Landscape Hydrology Laboratory

HYDROLOGY + HUMANS

Tropical mangrove protection and restoration

Our group was part of an international team reporting in the journal Wetlands (here) on the restoration progress of one of the most productive ecosystems in the world: the Ciénaga Grande de Santa Marta, Colombia. This is possibly the wetland that has experienced the largest mangrove mortality on record due to modification of hydrologic connectivity and consequent hypersaline conditions. This work assessed hydroclimatic, salinity, and mangrove basal area data collected from 1993 to 2015. The good news is that we found the mangrove ecosystems in general terms to be in a path of recovery due to the combined effect of favorable hydroclimatic conditions and management operations to increase freshwater inputs into the wetland. However, due to the modified nature of the wetland complex, continued protection of this system will require continual maintenance and dredging of channels that connect the wetland to the Magdalena River.
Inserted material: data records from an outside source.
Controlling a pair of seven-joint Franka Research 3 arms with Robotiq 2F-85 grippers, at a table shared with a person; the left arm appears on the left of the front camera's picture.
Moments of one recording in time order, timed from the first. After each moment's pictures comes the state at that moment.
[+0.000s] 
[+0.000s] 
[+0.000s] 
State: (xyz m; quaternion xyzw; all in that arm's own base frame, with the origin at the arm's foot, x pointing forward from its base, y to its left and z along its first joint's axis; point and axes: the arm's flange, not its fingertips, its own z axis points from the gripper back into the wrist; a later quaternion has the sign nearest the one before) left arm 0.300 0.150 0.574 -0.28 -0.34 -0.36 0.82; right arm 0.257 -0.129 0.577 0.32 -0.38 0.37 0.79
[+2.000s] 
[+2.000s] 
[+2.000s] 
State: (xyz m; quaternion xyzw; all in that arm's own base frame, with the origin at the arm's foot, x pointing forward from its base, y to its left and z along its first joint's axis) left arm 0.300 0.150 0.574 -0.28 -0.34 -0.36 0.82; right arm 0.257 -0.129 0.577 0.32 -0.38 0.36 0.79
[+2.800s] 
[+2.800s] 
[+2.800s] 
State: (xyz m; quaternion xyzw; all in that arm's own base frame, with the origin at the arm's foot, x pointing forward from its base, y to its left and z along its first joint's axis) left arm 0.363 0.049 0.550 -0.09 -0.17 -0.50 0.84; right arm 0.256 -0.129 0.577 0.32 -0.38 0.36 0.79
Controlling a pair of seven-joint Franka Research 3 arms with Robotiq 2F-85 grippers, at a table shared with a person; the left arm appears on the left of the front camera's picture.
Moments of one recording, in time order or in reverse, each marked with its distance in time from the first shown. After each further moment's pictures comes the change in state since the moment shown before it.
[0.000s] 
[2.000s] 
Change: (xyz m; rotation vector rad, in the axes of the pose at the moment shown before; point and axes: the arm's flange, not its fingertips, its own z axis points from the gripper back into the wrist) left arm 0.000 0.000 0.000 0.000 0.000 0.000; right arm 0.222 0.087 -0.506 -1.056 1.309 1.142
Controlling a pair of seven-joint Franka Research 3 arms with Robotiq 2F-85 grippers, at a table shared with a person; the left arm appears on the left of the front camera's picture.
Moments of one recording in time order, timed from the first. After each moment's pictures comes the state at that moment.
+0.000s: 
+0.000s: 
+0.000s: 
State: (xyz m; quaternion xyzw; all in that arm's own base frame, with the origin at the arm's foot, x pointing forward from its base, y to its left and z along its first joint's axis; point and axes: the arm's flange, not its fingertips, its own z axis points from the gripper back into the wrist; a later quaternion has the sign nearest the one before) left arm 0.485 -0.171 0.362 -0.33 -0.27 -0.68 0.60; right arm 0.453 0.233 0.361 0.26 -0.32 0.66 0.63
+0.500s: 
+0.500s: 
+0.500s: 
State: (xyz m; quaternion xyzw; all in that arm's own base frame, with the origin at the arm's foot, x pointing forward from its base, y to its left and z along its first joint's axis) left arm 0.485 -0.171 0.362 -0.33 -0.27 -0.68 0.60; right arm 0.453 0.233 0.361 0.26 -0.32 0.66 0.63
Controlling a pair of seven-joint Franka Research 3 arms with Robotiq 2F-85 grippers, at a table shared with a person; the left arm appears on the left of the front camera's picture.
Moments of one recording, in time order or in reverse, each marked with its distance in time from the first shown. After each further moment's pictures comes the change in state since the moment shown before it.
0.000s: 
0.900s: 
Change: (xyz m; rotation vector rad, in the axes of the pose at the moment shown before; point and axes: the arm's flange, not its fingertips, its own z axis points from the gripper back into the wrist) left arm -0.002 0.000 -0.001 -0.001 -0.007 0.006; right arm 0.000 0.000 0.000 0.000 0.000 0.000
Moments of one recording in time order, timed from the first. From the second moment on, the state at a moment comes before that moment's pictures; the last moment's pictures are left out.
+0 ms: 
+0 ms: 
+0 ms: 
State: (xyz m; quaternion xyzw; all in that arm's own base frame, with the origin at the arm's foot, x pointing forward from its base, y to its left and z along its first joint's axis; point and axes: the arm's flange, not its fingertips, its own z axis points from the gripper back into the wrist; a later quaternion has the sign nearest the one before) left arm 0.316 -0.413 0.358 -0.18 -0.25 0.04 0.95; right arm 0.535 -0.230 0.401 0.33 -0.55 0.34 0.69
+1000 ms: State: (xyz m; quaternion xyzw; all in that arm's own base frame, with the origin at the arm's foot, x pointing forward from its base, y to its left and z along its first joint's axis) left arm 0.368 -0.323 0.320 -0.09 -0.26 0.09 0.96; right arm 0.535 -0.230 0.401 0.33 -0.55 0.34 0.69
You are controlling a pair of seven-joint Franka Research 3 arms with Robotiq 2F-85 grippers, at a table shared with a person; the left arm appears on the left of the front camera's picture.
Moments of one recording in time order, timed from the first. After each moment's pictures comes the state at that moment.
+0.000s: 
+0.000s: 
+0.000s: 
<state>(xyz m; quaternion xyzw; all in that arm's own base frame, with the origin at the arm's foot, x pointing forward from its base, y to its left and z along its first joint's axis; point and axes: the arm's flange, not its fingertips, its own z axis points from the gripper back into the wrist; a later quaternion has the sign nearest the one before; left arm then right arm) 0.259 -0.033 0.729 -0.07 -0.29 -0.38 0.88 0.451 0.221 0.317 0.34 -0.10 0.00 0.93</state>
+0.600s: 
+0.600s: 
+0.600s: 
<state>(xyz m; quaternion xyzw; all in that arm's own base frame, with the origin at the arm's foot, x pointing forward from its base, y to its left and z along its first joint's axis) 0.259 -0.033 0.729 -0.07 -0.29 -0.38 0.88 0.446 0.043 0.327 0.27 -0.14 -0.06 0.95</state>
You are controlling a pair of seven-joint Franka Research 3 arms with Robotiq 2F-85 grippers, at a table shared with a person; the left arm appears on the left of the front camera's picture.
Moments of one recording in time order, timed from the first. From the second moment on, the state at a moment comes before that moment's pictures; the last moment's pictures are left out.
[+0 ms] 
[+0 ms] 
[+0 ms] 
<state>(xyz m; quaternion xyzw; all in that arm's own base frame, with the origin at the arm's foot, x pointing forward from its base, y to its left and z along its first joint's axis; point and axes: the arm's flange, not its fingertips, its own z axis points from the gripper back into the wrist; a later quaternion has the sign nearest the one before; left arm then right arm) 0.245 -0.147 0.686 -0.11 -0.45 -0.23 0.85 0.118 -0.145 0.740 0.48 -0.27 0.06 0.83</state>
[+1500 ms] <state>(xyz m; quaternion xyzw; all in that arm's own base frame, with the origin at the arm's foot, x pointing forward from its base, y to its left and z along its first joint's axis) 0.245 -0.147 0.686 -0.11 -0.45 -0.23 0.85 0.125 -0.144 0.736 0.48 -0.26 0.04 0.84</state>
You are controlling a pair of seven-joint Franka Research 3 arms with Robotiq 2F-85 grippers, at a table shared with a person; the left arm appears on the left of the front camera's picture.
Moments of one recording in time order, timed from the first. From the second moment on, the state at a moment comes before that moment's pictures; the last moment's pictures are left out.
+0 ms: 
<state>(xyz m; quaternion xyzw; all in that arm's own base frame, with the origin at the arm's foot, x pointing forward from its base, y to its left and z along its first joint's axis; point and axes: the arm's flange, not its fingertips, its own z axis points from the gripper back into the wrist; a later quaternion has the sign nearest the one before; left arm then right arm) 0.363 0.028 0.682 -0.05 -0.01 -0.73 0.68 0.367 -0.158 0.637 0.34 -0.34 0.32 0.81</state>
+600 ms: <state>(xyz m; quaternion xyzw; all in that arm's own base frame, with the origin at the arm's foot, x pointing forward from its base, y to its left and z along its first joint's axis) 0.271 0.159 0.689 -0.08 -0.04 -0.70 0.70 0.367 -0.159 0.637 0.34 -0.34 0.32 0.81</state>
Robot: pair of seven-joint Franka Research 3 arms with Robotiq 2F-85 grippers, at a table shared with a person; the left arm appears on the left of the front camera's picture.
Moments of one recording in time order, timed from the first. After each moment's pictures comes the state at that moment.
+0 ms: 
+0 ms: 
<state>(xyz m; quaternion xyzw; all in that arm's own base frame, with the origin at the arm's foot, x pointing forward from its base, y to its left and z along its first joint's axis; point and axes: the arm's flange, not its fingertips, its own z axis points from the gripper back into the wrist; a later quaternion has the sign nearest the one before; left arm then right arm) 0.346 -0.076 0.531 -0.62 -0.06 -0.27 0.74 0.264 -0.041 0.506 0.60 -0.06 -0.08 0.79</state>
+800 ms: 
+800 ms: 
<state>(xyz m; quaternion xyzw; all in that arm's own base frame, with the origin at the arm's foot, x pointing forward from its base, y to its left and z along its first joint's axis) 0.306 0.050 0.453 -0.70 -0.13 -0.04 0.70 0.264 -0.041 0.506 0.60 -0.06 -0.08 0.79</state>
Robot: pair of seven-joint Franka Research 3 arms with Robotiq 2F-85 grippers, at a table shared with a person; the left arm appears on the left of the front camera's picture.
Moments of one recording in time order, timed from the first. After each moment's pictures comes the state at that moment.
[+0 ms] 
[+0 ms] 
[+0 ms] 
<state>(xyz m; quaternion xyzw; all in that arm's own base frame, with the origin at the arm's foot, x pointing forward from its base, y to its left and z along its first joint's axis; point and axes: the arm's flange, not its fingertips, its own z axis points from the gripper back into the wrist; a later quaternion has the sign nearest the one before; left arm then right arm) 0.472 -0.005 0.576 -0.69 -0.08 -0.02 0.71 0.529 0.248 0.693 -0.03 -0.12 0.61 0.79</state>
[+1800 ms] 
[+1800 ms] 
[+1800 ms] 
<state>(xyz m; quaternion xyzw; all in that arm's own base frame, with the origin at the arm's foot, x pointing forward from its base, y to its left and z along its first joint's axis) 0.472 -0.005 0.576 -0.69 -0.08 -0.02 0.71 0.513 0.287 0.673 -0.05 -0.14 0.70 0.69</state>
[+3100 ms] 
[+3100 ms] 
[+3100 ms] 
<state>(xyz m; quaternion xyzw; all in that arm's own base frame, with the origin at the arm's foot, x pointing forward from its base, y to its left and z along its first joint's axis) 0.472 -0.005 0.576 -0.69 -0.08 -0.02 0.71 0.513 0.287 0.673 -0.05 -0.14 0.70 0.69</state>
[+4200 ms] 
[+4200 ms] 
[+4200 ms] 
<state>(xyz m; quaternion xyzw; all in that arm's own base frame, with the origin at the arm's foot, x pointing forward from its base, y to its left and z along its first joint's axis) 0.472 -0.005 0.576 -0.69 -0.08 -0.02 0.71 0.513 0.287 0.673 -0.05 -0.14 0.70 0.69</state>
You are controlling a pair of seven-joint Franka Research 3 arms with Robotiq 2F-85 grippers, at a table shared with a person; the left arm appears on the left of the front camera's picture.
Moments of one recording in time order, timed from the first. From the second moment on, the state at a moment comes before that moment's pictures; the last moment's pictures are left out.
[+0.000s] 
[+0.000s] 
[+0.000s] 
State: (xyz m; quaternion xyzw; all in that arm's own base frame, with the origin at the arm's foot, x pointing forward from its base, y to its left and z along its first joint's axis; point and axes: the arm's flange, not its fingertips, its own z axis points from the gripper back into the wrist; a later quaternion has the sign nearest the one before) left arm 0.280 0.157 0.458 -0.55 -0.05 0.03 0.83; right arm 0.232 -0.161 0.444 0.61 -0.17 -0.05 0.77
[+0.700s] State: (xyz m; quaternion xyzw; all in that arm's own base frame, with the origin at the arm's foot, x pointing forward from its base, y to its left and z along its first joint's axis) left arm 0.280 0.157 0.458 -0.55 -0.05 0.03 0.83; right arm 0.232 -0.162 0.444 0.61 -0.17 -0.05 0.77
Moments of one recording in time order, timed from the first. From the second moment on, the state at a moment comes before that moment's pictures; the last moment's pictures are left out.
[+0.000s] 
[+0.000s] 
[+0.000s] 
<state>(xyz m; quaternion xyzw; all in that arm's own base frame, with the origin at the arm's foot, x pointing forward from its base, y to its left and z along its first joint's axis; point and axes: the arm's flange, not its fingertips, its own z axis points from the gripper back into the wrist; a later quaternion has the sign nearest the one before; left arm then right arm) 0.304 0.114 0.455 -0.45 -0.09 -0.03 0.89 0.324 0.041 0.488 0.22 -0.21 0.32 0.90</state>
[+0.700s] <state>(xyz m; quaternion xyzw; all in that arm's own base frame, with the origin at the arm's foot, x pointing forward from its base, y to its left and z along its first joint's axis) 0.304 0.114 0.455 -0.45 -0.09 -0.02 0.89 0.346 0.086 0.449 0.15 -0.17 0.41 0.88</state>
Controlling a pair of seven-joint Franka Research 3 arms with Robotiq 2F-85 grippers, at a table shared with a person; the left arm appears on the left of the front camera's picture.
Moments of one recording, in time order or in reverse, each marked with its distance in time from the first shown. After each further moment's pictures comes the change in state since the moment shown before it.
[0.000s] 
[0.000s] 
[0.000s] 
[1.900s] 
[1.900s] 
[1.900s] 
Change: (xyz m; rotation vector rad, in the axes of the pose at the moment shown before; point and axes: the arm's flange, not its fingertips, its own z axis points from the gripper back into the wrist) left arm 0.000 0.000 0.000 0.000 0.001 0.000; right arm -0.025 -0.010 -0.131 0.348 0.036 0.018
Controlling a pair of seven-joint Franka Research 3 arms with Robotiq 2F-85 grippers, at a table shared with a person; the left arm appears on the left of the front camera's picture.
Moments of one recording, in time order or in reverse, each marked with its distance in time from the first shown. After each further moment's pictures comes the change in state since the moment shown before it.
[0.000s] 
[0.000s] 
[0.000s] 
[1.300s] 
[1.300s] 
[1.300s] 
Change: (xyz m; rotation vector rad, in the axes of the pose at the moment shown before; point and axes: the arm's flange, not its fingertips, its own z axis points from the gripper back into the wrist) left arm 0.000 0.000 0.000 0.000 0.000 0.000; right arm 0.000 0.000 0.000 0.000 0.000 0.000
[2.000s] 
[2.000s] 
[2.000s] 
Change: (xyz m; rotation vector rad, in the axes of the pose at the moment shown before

This wetland complex in Santa Marta, Colombia was the site of an international workshop 24-27 April 2018 organized by the Global Wetland Ecohydrology Network (GWEN). Three members of our group from UF attended the workshop to develop science strategies for continued protection and restoration of the Ciénaga Grande de Santa Marta.

Included below are some photos from this amazing mangrove wetland complex, and also from our 4-day TREK into the Sierra Nevada mountains to visit the Lost City of the Teyuna peoples, abandoned at the time of the Spanish conquest.

This wetland has among highest chlorophyll-a values ever recorded.

The wetland supports and regulates the lives of the people in the region.

Workshop attendees came from the US, Colombia, Ecuador, Sweden, China, and Russia.

Sometimes it’s good to be a scientist.

The trekkers with the wife of the priest (or ‘mamo’) of the indigenous people living in the Sierra Nevada; she is also the mother of 11 children, perhaps contributing to her unflappable nature.

The Lost City comprises more than 200 circular stone foundations that once supported buildings ranging in size from single family residences to ceremonial halls.